▸ **Record excerpts**:
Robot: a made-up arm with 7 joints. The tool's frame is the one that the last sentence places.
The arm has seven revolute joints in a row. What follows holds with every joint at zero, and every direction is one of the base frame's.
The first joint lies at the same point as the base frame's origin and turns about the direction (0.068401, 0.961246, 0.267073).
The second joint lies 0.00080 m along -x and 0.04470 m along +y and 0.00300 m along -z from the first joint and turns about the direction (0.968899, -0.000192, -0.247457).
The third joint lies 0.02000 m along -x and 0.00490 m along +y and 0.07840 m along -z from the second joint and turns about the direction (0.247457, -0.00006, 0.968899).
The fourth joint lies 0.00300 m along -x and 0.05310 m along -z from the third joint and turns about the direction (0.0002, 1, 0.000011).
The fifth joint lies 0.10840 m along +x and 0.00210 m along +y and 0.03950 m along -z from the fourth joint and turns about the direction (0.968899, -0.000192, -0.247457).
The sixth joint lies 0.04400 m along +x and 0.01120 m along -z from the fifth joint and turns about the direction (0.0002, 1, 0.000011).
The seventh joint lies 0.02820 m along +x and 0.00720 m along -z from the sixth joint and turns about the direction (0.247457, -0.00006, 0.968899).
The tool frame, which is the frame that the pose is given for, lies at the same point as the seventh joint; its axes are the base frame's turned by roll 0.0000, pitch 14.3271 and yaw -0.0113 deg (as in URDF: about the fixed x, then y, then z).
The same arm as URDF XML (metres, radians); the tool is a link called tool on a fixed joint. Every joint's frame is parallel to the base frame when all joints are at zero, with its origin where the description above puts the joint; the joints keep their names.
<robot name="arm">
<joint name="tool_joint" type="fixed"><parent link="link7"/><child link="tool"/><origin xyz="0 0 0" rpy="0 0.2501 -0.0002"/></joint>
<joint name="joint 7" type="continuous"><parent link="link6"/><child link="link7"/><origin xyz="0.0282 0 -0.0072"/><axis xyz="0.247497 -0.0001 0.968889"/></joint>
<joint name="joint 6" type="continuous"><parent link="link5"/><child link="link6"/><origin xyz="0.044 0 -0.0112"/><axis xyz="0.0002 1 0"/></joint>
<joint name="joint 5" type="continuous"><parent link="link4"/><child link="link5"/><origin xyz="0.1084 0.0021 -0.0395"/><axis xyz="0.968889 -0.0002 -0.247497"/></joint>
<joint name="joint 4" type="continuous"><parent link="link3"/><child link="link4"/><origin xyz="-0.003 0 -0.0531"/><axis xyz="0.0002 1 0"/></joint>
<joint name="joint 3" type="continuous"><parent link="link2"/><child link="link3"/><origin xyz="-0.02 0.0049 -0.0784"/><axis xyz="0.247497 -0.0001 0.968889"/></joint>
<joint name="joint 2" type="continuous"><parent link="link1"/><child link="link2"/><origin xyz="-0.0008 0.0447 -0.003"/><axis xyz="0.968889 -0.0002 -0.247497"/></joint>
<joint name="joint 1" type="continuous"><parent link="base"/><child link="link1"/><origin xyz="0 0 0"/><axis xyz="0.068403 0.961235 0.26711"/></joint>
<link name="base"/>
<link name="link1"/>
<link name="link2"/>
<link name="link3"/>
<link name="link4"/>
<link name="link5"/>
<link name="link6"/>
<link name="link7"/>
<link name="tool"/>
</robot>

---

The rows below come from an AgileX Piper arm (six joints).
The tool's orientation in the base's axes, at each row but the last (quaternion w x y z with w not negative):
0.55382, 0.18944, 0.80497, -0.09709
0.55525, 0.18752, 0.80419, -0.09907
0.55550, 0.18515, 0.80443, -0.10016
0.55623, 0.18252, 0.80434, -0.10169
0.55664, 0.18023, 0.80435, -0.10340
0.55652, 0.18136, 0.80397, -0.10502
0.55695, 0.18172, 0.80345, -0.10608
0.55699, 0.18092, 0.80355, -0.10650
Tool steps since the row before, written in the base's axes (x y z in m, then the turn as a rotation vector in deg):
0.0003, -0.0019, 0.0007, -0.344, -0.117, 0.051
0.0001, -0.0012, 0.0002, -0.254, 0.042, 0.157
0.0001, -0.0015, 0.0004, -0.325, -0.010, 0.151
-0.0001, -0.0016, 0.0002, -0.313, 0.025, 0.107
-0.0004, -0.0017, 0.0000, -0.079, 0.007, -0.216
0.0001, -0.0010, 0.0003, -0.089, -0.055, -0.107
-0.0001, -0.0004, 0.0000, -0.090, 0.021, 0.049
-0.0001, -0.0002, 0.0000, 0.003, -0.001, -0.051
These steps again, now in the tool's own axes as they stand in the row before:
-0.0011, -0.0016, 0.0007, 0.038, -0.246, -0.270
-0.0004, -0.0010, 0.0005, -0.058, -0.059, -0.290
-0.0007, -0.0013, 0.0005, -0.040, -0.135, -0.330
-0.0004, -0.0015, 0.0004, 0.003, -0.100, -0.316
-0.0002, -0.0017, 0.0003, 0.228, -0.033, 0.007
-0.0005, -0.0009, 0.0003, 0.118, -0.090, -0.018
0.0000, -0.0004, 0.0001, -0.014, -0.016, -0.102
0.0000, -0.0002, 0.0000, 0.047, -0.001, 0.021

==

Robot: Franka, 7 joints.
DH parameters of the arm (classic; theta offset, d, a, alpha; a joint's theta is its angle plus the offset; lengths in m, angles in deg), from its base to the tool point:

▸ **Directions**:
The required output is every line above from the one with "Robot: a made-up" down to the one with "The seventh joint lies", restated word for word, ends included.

▸ **Result of this task**:
Robot: a made-up arm with 7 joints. The tool's frame is the one that the last sentence places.
The arm has seven revolute joints in a row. What follows holds with every joint at zero, and every direction is one of the base frame's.
The first joint lies at the same point as the base frame's origin and turns about the direction (0.068401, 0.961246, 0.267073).
The second joint lies 0.00080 m along -x and 0.04470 m along +y and 0.00300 m along -z from the first joint and turns about the direction (0.968899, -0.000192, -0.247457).
The third joint lies 0.02000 m along -x and 0.00490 m along +y and 0.07840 m along -z from the second joint and turns about the direction (0.247457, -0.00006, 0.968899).
The fourth joint lies 0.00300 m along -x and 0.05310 m along -z from the third joint and turns about the direction (0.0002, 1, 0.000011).
The fifth joint lies 0.10840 m along +x and 0.00210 m along +y and 0.03950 m along -z from the fourth joint and turns about the direction (0.968899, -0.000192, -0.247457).
The sixth joint lies 0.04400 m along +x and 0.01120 m along -z from the fifth joint and turns about the direction (0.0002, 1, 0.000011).
The seventh joint lies 0.02820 m along +x and 0.00720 m along -z from the sixth joint and turns about the direction (0.247457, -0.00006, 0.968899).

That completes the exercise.